=== Directions for this task ===
Word for word, reproduce each of the entries.

=== Supplied records ===
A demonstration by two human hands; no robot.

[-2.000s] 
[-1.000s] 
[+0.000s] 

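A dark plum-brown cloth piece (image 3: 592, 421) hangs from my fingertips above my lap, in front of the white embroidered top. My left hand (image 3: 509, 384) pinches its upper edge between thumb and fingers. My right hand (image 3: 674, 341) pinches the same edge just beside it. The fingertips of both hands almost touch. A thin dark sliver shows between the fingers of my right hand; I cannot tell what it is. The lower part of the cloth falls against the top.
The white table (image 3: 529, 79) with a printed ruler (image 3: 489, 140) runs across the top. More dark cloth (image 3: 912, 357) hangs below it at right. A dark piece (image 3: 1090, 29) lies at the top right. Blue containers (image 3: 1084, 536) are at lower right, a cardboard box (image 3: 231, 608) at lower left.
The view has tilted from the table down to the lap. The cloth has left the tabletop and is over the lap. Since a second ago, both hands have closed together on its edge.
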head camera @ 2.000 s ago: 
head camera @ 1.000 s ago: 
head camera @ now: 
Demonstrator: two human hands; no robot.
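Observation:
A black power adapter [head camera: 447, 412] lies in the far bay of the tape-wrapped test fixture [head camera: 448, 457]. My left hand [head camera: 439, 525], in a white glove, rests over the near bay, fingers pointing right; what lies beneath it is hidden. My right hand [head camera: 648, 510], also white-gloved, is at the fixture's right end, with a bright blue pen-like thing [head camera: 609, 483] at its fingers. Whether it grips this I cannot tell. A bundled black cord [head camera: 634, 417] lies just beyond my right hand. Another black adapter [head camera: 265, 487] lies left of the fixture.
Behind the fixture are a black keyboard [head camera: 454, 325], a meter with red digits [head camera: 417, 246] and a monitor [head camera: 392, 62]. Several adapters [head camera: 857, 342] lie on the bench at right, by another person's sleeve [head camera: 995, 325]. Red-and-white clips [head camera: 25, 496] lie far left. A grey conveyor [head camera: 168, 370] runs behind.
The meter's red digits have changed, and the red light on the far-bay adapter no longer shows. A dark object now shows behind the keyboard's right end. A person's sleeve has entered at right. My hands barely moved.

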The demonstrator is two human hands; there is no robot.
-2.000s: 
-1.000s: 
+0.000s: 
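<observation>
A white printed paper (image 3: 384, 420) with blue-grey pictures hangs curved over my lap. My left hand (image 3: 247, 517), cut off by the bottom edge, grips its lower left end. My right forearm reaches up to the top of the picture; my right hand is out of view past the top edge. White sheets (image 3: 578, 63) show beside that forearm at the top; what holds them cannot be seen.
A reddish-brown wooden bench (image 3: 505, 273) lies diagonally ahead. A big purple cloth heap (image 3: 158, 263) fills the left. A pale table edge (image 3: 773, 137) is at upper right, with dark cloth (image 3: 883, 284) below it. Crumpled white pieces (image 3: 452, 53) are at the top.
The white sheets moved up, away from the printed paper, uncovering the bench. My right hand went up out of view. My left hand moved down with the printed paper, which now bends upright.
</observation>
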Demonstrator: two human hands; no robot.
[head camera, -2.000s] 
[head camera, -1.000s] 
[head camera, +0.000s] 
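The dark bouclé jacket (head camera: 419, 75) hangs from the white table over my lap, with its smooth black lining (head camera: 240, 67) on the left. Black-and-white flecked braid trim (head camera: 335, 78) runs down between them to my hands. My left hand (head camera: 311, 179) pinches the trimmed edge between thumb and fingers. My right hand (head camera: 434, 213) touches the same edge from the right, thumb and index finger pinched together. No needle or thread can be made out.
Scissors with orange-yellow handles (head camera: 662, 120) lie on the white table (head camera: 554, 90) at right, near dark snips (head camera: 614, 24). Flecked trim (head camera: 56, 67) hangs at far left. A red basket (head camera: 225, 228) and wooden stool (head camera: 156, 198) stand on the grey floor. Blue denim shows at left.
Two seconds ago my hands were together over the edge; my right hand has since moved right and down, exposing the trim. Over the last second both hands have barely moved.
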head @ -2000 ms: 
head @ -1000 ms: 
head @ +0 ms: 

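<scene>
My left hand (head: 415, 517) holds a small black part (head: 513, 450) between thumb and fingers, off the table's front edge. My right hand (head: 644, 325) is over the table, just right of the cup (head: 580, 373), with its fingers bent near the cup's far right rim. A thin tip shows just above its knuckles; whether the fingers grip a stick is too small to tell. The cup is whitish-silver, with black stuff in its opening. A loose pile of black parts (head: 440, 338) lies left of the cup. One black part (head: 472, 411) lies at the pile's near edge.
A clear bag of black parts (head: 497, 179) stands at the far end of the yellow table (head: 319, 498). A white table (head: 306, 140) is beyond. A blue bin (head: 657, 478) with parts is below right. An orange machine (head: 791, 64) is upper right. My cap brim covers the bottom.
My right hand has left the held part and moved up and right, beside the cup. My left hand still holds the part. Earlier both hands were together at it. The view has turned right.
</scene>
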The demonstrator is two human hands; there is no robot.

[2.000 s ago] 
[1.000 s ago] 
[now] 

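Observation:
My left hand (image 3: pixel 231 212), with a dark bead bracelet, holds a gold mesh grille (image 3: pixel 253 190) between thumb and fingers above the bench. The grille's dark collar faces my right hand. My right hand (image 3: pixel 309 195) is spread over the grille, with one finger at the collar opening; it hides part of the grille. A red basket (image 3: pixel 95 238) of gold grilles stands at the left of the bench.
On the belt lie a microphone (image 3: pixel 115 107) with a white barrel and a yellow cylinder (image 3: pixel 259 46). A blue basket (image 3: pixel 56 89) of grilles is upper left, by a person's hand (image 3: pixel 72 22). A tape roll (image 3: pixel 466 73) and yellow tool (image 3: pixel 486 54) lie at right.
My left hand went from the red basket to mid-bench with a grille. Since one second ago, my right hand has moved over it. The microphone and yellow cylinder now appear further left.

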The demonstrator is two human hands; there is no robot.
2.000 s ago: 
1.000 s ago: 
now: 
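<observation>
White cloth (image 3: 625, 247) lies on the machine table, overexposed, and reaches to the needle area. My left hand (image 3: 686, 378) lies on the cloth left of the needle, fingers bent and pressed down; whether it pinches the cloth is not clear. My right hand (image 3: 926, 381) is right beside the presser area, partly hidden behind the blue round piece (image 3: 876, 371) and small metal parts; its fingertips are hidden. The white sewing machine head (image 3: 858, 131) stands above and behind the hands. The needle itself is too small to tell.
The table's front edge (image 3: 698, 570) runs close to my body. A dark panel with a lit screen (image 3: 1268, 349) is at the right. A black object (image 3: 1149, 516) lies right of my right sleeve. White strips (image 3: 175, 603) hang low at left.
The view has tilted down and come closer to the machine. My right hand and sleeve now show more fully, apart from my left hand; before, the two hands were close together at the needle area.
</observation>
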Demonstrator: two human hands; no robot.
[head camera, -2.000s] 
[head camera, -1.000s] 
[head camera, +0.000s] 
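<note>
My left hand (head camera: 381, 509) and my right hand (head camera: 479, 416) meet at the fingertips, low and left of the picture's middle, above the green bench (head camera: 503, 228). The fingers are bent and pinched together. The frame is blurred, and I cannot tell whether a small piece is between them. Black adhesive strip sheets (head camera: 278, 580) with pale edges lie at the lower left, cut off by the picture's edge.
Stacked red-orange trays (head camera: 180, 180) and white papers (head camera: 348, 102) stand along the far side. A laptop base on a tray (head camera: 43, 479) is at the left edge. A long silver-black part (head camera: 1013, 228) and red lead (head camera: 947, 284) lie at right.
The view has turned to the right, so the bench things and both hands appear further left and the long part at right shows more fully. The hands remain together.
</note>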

=== Finished exercise ===
A demonstration by two human hands; no robot.

[-2.000s] 
[-1.000s] 
[+0.000s] 

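A dark plum-brown cloth piece (image 3: 592, 421) hangs from my fingertips above my lap, in front of the white embroidered top. My left hand (image 3: 509, 384) pinches its upper edge between thumb and fingers. My right hand (image 3: 674, 341) pinches the same edge just beside it. The fingertips of both hands almost touch. A thin dark sliver shows between the fingers of my right hand; I cannot tell what it is. The lower part of the cloth falls against the top.
The white table (image 3: 529, 79) with a printed ruler (image 3: 489, 140) runs across the top. More dark cloth (image 3: 912, 357) hangs below it at right. A dark piece (image 3: 1090, 29) lies at the top right. Blue containers (image 3: 1084, 536) are at lower right, a cardboard box (image 3: 231, 608) at lower left.
The view has tilted from the table down to the lap. The cloth has left the tabletop and is over the lap. Since a second ago, both hands have closed together on its edge.
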head camera @ 2.000 s ago: 
head camera @ 1.000 s ago: 
head camera @ now: 
Demonstrator: two human hands; no robot.
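Observation:
A black power adapter [head camera: 447, 412] lies in the far bay of the tape-wrapped test fixture [head camera: 448, 457]. My left hand [head camera: 439, 525], in a white glove, rests over the near bay, fingers pointing right; what lies beneath it is hidden. My right hand [head camera: 648, 510], also white-gloved, is at the fixture's right end, with a bright blue pen-like thing [head camera: 609, 483] at its fingers. Whether it grips this I cannot tell. A bundled black cord [head camera: 634, 417] lies just beyond my right hand. Another black adapter [head camera: 265, 487] lies left of the fixture.
Behind the fixture are a black keyboard [head camera: 454, 325], a meter with red digits [head camera: 417, 246] and a monitor [head camera: 392, 62]. Several adapters [head camera: 857, 342] lie on the bench at right, by another person's sleeve [head camera: 995, 325]. Red-and-white clips [head camera: 25, 496] lie far left. A grey conveyor [head camera: 168, 370] runs behind.
The meter's red digits have changed, and the red light on the far-bay adapter no longer shows. A dark object now shows behind the keyboard's right end. A person's sleeve has entered at right. My hands barely moved.
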
The demonstrator is two human hands; there is no robot.
-2.000s: 
-1.000s: 
+0.000s: 
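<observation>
A white printed paper (image 3: 384, 420) with blue-grey pictures hangs curved over my lap. My left hand (image 3: 247, 517), cut off by the bottom edge, grips its lower left end. My right forearm reaches up to the top of the picture; my right hand is out of view past the top edge. White sheets (image 3: 578, 63) show beside that forearm at the top; what holds them cannot be seen.
A reddish-brown wooden bench (image 3: 505, 273) lies diagonally ahead. A big purple cloth heap (image 3: 158, 263) fills the left. A pale table edge (image 3: 773, 137) is at upper right, with dark cloth (image 3: 883, 284) below it. Crumpled white pieces (image 3: 452, 53) are at the top.
The white sheets moved up, away from the printed paper, uncovering the bench. My right hand went up out of view. My left hand moved down with the printed paper, which now bends upright.
</observation>
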Demonstrator: two human hands; no robot.
[head camera, -2.000s] 
[head camera, -1.000s] 
[head camera, +0.000s] 
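The dark bouclé jacket (head camera: 419, 75) hangs from the white table over my lap, with its smooth black lining (head camera: 240, 67) on the left. Black-and-white flecked braid trim (head camera: 335, 78) runs down between them to my hands. My left hand (head camera: 311, 179) pinches the trimmed edge between thumb and fingers. My right hand (head camera: 434, 213) touches the same edge from the right, thumb and index finger pinched together. No needle or thread can be made out.
Scissors with orange-yellow handles (head camera: 662, 120) lie on the white table (head camera: 554, 90) at right, near dark snips (head camera: 614, 24). Flecked trim (head camera: 56, 67) hangs at far left. A red basket (head camera: 225, 228) and wooden stool (head camera: 156, 198) stand on the grey floor. Blue denim shows at left.
Two seconds ago my hands were together over the edge; my right hand has since moved right and down, exposing the trim. Over the last second both hands have barely moved.
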head @ -2000 ms: 
head @ -1000 ms: 
head @ +0 ms: 

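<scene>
My left hand (head: 415, 517) holds a small black part (head: 513, 450) between thumb and fingers, off the table's front edge. My right hand (head: 644, 325) is over the table, just right of the cup (head: 580, 373), with its fingers bent near the cup's far right rim. A thin tip shows just above its knuckles; whether the fingers grip a stick is too small to tell. The cup is whitish-silver, with black stuff in its opening. A loose pile of black parts (head: 440, 338) lies left of the cup. One black part (head: 472, 411) lies at the pile's near edge.
A clear bag of black parts (head: 497, 179) stands at the far end of the yellow table (head: 319, 498). A white table (head: 306, 140) is beyond. A blue bin (head: 657, 478) with parts is below right. An orange machine (head: 791, 64) is upper right. My cap brim covers the bottom.
My right hand has left the held part and moved up and right, beside the cup. My left hand still holds the part. Earlier both hands were together at it. The view has turned right.
</scene>
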The demonstrator is two human hands; there is no robot.

[2.000 s ago] 
[1.000 s ago] 
[now] 

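Observation:
My left hand (image 3: pixel 231 212), with a dark bead bracelet, holds a gold mesh grille (image 3: pixel 253 190) between thumb and fingers above the bench. The grille's dark collar faces my right hand. My right hand (image 3: pixel 309 195) is spread over the grille, with one finger at the collar opening; it hides part of the grille. A red basket (image 3: pixel 95 238) of gold grilles stands at the left of the bench.
On the belt lie a microphone (image 3: pixel 115 107) with a white barrel and a yellow cylinder (image 3: pixel 259 46). A blue basket (image 3: pixel 56 89) of grilles is upper left, by a person's hand (image 3: pixel 72 22). A tape roll (image 3: pixel 466 73) and yellow tool (image 3: pixel 486 54) lie at right.
My left hand went from the red basket to mid-bench with a grille. Since one second ago, my right hand has moved over it. The microphone and yellow cylinder now appear further left.
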
The demonstrator is two human hands; there is no robot.
2.000 s ago: 
1.000 s ago: 
now: 
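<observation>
White cloth (image 3: 625, 247) lies on the machine table, overexposed, and reaches to the needle area. My left hand (image 3: 686, 378) lies on the cloth left of the needle, fingers bent and pressed down; whether it pinches the cloth is not clear. My right hand (image 3: 926, 381) is right beside the presser area, partly hidden behind the blue round piece (image 3: 876, 371) and small metal parts; its fingertips are hidden. The white sewing machine head (image 3: 858, 131) stands above and behind the hands. The needle itself is too small to tell.
The table's front edge (image 3: 698, 570) runs close to my body. A dark panel with a lit screen (image 3: 1268, 349) is at the right. A black object (image 3: 1149, 516) lies right of my right sleeve. White strips (image 3: 175, 603) hang low at left.
The view has tilted down and come closer to the machine. My right hand and sleeve now show more fully, apart from my left hand; before, the two hands were close together at the needle area.
</observation>
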Demonstrator: two human hands; no robot.
[head camera, -2.000s] 
[head camera, -1.000s] 
[head camera, +0.000s] 
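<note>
My left hand (head camera: 381, 509) and my right hand (head camera: 479, 416) meet at the fingertips, low and left of the picture's middle, above the green bench (head camera: 503, 228). The fingers are bent and pinched together. The frame is blurred, and I cannot tell whether a small piece is between them. Black adhesive strip sheets (head camera: 278, 580) with pale edges lie at the lower left, cut off by the picture's edge.
Stacked red-orange trays (head camera: 180, 180) and white papers (head camera: 348, 102) stand along the far side. A laptop base on a tray (head camera: 43, 479) is at the left edge. A long silver-black part (head camera: 1013, 228) and red lead (head camera: 947, 284) lie at right.
The view has turned to the right, so the bench things and both hands appear further left and the long part at right shows more fully. The hands remain together.
</note>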

The exercise requires no additional answer.